Tuf’s finger moved slightly, pressed down on a glowing key set within the arm of his floater. Dax purred.

The lights came on.

Tolly Mune blinked in the sudden glare.

They sat in the center of a huge circular room a good half-kilometer across, its domed ceiling curving a hundred meters above their heads. Behind Tuf a dozen towering plasteel ecospheres emerged from the walls, each open at the top and full of soil. There were a dozen different types of soil, representing a dozen different habitats—powdery white sand, rich black loam, thick red clay, blue crystalline gravel, gray-green swamp mud, tundra frozen hard as ice. From each ecosphere a manna plant grew.

And grew.

And grew.

And grew.

The central plants were five meters high; their questing vines had long since crawled over the tops of their habitats. The tendrils snaked halfway across the floor, to within a half-meter of Tuf, winding together, branching and rebranching. Manna vines covered the walls three-quarters of the way around the room. Manna vines clung precariously to the smooth white plasteel ceiling, half-eclipsing the light panels, so the illumination drifted down to the floor in shadow patterns of incredible intricacy. The filtered light seemed greenish. Everywhere the manna fruit bloomed, white pods the size of a man’s head drooping from the vines overhead and pushing through the tangle of growth. As they watched, one pod fell to the floor with a soft liquid plop. Now she understood why the echoes had sounded so curiously muted.

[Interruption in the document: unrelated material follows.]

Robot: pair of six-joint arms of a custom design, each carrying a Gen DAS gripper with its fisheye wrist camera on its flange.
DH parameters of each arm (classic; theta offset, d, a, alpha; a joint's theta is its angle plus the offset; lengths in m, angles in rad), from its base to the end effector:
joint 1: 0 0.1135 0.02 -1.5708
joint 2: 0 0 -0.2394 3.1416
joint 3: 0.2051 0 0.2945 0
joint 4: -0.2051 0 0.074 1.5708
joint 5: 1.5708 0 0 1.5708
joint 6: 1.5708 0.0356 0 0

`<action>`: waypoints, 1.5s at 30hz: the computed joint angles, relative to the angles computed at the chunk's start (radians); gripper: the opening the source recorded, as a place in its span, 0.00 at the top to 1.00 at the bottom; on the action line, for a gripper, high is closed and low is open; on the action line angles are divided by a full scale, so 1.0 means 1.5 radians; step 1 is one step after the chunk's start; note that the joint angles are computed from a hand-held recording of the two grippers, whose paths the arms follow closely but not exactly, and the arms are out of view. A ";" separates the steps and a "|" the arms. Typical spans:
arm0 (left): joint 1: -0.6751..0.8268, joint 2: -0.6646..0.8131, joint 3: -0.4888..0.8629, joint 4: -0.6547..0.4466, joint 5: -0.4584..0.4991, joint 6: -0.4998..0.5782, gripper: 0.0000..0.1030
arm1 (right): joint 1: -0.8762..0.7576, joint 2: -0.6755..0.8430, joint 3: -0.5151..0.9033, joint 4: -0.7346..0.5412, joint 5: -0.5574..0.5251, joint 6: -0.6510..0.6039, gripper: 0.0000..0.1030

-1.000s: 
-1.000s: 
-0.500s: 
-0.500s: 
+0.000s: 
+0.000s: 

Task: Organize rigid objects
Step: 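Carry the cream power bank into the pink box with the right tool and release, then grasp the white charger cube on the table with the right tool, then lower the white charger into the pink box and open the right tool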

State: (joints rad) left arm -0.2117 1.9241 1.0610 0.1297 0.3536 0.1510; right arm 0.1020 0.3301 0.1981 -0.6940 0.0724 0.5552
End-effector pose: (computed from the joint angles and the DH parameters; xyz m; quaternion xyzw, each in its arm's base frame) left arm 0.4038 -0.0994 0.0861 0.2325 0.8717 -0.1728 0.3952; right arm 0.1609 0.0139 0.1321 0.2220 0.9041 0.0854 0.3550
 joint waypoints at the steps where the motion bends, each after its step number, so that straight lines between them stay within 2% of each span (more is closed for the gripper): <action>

“These particular specimens,” Haviland Tuf announced in an expressionless voice, “were begun from spores some fourteen days ago, shortly before my first meeting with the estimable First Councillor. A single spore in each habitat was all that was required; I have neither watered nor fertilized in the interim. Had I done so, the plants would not be nearly so small and stunted as these poor examples you see before you.”

Tolly Mune got to her feet. She had lived for years in zero gee, so it was a strain to stand under full gravity, but there was a tightness in her chest and a bad taste deep in the back of her mouth, and she felt she had to grasp for every psychological advantage, even one as small and obvious as standing when the rest of them were seated. Tuf had taken her breath away with his manna-from-the-hat trick, she was outnumbered, and Blackjack was life-knows-where while Dax sat by Tuf’s ear, purring complacently and regarding her with large golden eyes that saw right through every puling artice. “Very impressive,” she said.

“I am pleased you think so,” Tuf said, stroking Dax.

“Exactly what are you proposing?”

“My proposition is thus: we will immediately commence seeding S’uthlam with manna. Delivery may be effected through use of the Ark ’s shuttlecraft. I have already taken the liberty of stocking the shuttle bays with explosive air-pods, each containing manna spores. Released into the atmosphere in a certain predetermined pattern that I have devised, the spores will ride upon the winds and distribute themselves about S’uthlam. Growth will commence immediately. No further effort will be required from the S’uthlamese but that they pick and eat.” His long still face turned away from Tolly Mune, toward the envoys from the allied worlds. “Sirs,” he said, “I suspect that you are presently wondering as to your own part in this.”

Ratch Norren pinched his cheek and spoke for them all. “Right,” he said. He looked around uneasily. “Comes back to what I said before. So this weed feeds all the Suthies. So what, that’s nothing to us.”